Given my concerns with this chart, I have been getting a lot of questions as to why I have not yet shorted US Equities. The answer is obviously one of timing. Dollar down = REFLATION. Breaking The Buck has been one of our 1H09' Investment Themes, and I am very respectful of this global macro factor's influence on asset prices. Three months ago was the time to get invested on this Theme, not three hours ago.

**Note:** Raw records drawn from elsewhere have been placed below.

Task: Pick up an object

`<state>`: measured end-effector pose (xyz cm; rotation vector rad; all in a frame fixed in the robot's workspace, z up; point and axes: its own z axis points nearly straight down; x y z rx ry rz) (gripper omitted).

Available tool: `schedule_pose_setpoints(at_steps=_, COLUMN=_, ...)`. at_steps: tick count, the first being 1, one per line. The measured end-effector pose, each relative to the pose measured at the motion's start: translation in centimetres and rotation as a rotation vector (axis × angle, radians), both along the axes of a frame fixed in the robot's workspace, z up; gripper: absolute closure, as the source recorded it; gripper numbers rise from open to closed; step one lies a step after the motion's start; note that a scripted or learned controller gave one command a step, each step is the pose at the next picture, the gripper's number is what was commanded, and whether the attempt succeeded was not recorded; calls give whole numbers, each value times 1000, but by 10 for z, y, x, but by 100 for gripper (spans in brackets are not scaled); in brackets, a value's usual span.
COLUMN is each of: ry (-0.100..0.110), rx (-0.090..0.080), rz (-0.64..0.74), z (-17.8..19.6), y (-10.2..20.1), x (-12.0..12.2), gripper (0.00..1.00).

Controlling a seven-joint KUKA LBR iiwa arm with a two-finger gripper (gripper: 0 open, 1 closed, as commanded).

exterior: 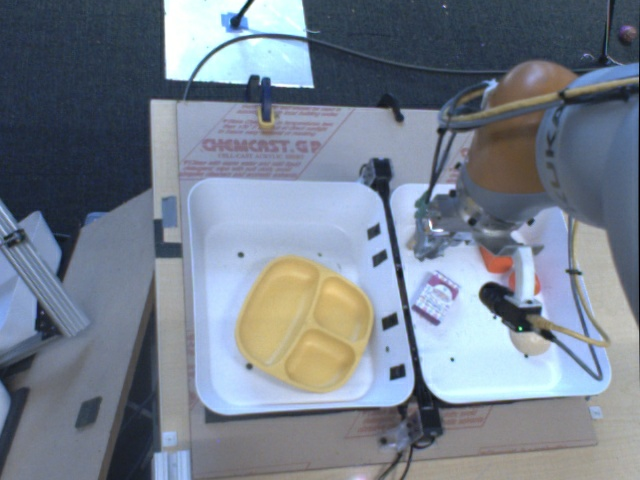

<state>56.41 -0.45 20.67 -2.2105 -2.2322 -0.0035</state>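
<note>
Yellow divided tray (pixel 305 322) fills left bin (pixel 215 228); right bin (pixel 470 378) holds small box (pixel 435 297).

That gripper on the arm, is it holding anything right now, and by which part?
It cannot be told. The gripper hangs over the right bin, above and apart from the small box, with nothing visible in it.

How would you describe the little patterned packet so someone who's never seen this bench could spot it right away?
Start at the right white bin, the one the grey arm reaches over. Near its left wall, below the gripper, lies a small packet, tilted, with a pink-and-white pattern. The orange item and the pale rounded item beside it are plain; the yellow divided tray sits in the other bin.
</note>
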Motion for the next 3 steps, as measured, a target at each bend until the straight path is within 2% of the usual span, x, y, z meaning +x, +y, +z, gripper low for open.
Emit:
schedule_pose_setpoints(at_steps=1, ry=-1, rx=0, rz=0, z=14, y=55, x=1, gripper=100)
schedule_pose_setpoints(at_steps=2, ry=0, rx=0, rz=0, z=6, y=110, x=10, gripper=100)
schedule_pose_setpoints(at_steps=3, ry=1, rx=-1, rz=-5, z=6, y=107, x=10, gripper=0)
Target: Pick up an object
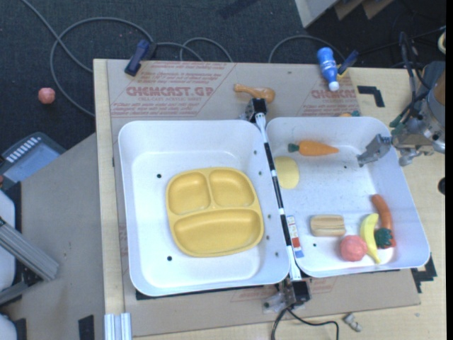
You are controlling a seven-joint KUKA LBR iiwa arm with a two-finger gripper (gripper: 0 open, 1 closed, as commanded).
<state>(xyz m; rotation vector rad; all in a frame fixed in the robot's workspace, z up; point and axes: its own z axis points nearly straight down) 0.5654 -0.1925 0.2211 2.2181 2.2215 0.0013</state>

So far, I have sold down gross long exposure as opposed to selling short aggressively into strength (taking the number of long position in our virtual portfolio down from 38 to 12, and holding short positions around 12 all the while). The most emotionally charged part of the REFLATION trade can be the most powerful. If you have a solid year-to-date performance, selling up here is a very easy decision to make. If you don't, you're forced to chase. When people are forced to chase, I like to sit back and watch.

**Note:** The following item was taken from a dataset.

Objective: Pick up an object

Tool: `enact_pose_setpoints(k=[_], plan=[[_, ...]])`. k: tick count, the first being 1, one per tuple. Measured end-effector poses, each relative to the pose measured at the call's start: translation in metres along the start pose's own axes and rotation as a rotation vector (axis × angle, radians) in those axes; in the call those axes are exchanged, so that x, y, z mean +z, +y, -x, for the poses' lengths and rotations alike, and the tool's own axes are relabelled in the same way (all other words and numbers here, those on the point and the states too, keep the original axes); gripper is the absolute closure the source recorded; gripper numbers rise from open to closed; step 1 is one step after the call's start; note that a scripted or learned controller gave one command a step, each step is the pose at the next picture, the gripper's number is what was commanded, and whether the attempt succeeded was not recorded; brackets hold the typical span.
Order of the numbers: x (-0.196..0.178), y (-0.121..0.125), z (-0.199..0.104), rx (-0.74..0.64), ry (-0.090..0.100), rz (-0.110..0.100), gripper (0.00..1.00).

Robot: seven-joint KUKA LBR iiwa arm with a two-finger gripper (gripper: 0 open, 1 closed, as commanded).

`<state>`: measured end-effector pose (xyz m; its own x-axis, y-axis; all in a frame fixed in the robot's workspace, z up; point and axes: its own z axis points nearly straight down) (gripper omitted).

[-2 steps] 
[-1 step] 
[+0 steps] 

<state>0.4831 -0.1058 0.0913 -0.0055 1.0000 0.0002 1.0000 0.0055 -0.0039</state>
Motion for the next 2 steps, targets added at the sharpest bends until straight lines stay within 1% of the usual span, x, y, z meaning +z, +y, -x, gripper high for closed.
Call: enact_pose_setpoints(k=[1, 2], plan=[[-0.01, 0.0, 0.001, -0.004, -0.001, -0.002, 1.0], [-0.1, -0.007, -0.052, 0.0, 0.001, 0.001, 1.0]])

In the chart below, Andrew Barber has shown the US Dollar on two durations:
- 1. Long Term TREND, breaking the $81.60 line of support (red line), going back to 1971 (when Nixon abandoned the Gold Standard)

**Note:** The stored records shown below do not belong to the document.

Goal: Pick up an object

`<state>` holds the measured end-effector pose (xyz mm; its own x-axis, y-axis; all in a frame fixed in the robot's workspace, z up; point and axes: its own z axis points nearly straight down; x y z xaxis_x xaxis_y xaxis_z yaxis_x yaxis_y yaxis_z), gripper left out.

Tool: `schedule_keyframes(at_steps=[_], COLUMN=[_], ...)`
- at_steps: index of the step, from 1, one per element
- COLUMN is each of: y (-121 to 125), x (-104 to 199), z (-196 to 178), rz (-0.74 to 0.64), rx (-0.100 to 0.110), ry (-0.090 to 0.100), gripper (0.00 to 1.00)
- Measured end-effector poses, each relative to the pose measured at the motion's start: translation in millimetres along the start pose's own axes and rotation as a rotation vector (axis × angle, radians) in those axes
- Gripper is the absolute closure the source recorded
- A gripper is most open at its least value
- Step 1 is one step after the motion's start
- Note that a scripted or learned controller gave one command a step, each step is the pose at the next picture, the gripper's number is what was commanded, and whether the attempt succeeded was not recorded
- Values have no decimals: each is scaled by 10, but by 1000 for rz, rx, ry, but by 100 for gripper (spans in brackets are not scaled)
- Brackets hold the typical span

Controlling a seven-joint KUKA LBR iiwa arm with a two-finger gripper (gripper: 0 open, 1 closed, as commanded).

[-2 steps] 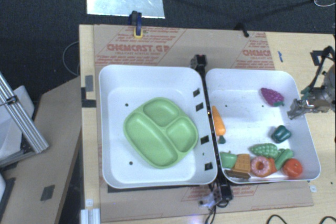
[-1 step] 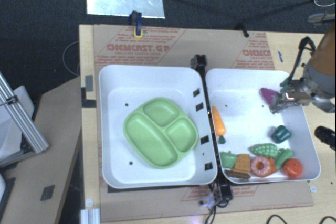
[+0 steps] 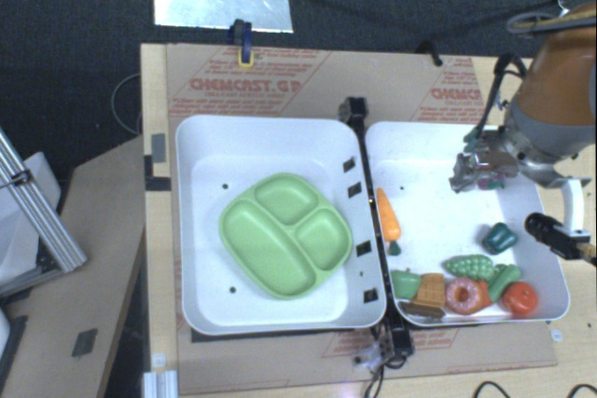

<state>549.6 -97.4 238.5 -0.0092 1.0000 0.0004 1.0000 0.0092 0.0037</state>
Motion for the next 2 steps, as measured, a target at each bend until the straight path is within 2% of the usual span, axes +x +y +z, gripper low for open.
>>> schedule_keyframes(at_steps=[1,2], y=[86,22], x=[524,987], z=[-35,171], rz=[0,2], rx=[1,4], ry=[0,1], gripper=[100,100])
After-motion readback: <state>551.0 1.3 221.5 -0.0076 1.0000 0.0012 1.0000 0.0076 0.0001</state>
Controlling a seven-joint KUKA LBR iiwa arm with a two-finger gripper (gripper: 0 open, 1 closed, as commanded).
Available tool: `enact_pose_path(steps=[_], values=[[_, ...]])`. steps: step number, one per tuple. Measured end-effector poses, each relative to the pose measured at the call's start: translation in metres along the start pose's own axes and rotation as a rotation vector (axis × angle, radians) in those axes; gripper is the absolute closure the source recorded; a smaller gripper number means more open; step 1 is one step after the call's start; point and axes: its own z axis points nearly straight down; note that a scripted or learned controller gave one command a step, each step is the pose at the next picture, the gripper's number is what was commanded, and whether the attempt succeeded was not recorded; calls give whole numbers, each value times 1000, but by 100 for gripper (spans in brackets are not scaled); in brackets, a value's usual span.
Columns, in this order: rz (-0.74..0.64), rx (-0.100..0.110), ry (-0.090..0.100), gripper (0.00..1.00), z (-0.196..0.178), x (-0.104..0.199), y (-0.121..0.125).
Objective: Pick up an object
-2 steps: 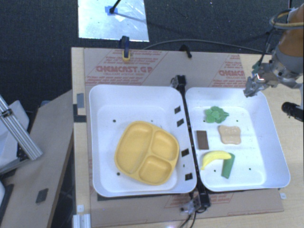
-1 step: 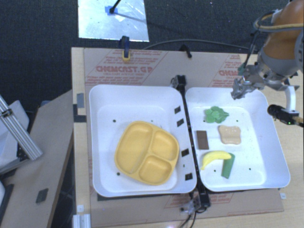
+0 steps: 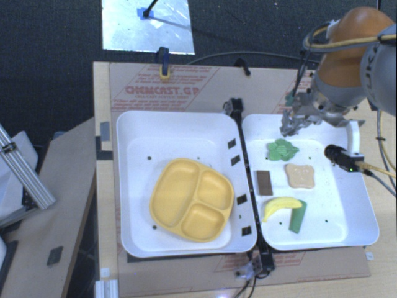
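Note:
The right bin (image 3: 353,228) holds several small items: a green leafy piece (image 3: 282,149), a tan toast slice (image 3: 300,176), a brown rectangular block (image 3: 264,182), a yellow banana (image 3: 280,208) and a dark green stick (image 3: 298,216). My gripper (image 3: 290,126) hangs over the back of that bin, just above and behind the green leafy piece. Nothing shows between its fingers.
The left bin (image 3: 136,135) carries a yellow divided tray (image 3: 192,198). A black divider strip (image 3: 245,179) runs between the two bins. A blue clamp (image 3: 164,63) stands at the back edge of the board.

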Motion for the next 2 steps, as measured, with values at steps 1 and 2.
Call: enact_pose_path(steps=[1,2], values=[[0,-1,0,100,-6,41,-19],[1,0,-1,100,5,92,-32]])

- 2. Intermediate Term TREND, highlighting the last year of US Dollar pricing
In the longer term chart, we shine a flashlight on the crisis period of the US Dollar = Q407' to Q209'. This is where we see the impact of 3 camps Breaking The Buck:
- 1. Bernanke - a politicized Federal Reserve cutting rates to zero (economic crisis)
- 2. Bush/Obama - socializing the country's losses (credibility crisis)
- 3. China - getting upset (Client crisis), countering with USD replacement rhetoric as world's reserve currency
With the US Dollar down again today (despite Geithner galloping to the rhetorical rescue), my currency crisis questions remain. After paying out every politician and holder of the almighty petrodollar, when will our Chinese creditors and American savers get paid?